**PROBLEM:** Copy out exactly the lines from the start of the data to the line containing "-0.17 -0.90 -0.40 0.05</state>". Include both.

=== EXTRACTED INFORMATION ===

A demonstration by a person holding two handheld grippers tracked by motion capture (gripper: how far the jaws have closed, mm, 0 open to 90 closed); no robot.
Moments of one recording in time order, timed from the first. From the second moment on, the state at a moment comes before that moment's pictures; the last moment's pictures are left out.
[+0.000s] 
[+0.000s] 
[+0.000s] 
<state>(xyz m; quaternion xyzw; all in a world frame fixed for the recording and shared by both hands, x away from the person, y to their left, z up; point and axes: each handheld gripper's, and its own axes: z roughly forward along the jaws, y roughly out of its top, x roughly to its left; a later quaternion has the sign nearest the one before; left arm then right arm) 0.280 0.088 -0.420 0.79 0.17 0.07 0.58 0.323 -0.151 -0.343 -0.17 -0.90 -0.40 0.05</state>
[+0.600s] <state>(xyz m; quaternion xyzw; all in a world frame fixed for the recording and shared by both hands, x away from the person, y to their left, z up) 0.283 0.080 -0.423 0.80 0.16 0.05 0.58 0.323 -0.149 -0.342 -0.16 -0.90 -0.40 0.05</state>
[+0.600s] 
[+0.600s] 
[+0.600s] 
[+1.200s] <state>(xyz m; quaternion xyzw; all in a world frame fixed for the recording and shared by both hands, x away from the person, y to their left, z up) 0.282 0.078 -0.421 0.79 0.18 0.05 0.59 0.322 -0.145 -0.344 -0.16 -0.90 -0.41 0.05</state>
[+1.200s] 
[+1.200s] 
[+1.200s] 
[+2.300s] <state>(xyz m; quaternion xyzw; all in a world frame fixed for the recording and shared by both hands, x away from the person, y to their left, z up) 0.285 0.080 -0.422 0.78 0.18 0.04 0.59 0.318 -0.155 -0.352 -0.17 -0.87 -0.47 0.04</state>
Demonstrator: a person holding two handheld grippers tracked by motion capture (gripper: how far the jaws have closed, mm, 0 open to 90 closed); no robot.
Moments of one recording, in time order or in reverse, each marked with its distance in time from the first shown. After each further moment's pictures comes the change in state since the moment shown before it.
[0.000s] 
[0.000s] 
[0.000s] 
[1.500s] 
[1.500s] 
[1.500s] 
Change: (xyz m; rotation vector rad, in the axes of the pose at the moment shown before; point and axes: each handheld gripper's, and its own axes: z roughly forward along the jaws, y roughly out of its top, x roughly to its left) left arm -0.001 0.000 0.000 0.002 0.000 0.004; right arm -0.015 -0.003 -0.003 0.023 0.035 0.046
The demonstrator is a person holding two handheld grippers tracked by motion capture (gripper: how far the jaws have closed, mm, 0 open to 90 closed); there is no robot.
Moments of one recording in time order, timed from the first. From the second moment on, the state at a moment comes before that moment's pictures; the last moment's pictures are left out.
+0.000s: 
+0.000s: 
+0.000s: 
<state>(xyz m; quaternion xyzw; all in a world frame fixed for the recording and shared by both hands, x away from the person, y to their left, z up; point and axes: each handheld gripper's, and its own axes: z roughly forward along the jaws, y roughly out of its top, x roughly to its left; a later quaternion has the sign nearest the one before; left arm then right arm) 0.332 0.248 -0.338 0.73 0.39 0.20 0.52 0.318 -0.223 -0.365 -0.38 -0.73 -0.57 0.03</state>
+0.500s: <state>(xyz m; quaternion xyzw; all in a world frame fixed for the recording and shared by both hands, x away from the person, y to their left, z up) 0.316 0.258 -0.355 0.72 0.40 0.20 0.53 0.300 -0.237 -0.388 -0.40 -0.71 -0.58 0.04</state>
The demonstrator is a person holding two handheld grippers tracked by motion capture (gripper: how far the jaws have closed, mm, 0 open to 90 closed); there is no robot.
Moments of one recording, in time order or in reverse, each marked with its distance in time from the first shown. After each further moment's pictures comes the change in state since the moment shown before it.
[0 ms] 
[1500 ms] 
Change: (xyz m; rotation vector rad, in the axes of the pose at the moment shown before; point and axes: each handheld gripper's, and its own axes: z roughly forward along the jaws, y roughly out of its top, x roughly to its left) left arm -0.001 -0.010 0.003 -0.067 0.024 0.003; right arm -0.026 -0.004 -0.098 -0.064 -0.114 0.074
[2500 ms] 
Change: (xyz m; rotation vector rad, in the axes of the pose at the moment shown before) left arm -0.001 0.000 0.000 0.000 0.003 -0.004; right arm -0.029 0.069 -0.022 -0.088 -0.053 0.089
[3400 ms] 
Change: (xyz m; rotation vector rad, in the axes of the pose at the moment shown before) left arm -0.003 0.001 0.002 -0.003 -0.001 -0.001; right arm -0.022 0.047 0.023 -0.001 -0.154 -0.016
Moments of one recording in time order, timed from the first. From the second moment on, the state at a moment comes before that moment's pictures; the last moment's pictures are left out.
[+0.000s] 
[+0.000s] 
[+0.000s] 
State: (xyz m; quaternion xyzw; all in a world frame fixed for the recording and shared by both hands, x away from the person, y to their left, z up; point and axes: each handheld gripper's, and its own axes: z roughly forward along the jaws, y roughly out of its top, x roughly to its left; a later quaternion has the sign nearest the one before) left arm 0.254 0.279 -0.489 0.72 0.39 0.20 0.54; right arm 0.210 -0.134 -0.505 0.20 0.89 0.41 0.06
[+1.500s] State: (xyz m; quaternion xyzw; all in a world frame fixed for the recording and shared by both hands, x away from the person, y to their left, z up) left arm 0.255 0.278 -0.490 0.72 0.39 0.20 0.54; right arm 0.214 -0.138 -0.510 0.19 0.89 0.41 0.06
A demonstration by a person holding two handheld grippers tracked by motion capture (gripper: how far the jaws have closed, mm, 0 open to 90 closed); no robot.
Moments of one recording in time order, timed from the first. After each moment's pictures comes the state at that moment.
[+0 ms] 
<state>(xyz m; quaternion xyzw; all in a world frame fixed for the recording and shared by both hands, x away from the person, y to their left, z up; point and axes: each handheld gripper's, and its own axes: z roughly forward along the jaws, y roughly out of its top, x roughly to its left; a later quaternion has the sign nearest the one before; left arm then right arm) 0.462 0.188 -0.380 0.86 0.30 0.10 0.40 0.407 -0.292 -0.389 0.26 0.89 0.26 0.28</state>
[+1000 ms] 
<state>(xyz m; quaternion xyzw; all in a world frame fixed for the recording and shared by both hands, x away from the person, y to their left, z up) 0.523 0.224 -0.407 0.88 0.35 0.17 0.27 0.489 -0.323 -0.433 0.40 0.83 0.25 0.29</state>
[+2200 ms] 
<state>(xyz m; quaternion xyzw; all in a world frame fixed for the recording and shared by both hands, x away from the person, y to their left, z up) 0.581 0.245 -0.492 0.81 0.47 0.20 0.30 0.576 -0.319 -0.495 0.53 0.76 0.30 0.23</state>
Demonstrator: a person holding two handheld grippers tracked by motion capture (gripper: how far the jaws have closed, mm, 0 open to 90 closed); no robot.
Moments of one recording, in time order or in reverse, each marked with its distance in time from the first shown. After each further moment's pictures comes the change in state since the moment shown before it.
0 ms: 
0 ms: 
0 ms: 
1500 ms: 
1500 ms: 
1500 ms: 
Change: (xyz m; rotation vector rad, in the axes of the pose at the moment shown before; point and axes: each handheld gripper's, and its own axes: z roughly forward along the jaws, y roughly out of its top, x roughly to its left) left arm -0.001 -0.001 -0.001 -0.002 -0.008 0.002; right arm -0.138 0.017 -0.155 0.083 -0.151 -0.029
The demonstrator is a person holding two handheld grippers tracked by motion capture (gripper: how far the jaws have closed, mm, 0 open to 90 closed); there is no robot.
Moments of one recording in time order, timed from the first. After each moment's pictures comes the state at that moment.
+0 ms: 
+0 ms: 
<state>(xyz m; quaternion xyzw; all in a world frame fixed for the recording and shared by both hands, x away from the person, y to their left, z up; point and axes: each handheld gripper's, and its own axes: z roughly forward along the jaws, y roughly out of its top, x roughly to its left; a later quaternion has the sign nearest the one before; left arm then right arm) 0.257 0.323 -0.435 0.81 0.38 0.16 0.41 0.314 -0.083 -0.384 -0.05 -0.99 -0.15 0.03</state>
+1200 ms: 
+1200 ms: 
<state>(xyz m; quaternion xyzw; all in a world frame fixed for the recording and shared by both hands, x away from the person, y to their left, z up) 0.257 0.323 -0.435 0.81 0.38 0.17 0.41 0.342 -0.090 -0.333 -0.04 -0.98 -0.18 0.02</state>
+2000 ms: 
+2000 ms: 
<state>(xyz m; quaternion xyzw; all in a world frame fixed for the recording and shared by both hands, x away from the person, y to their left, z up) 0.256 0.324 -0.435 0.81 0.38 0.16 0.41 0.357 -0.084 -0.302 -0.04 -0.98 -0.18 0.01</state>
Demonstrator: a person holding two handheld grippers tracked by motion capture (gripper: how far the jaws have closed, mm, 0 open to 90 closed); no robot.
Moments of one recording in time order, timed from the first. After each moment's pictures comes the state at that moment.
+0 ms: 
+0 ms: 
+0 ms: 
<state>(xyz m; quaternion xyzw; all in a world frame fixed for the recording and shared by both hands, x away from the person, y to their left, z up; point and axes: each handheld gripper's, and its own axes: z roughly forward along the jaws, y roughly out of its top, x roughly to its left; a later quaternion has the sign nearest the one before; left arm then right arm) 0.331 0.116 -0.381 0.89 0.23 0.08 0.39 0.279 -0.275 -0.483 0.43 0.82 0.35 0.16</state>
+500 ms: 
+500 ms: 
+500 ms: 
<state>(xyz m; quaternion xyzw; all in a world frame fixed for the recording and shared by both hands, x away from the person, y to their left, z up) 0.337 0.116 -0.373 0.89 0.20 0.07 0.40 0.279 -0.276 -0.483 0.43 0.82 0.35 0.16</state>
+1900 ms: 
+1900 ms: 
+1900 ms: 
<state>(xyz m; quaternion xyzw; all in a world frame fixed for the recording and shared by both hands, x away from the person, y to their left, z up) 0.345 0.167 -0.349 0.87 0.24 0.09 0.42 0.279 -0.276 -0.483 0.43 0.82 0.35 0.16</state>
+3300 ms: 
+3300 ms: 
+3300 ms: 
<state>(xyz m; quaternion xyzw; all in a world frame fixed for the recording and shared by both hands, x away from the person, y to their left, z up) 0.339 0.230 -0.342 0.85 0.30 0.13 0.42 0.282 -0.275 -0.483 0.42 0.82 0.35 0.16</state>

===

**RESULT OF THIS TASK:**
A demonstration by a person holding two handheld grippers tracked by motion capture (gripper: how far the jaws have closed, mm, 0 open to 90 closed); no robot.
Moments of one recording in time order, timed from the first. From the second moment on, the state at a moment comes before that moment's pictures; the last moment's pictures are left out.
[+0.000s] 
[+0.000s] 
[+0.000s] 
<state>(xyz m; quaternion xyzw; all in a world frame fixed for the recording and shared by both hands, x away from the person, y to their left, z up; point and axes: each handheld gripper's, and its own axes: z roughly forward along the jaws, y roughly out of its top, x roughly to its left; a later quaternion has the sign nearest the one before; left arm then right arm) 0.280 0.088 -0.420 0.79 0.17 0.07 0.58 0.323 -0.151 -0.343 -0.17 -0.90 -0.40 0.05</state>

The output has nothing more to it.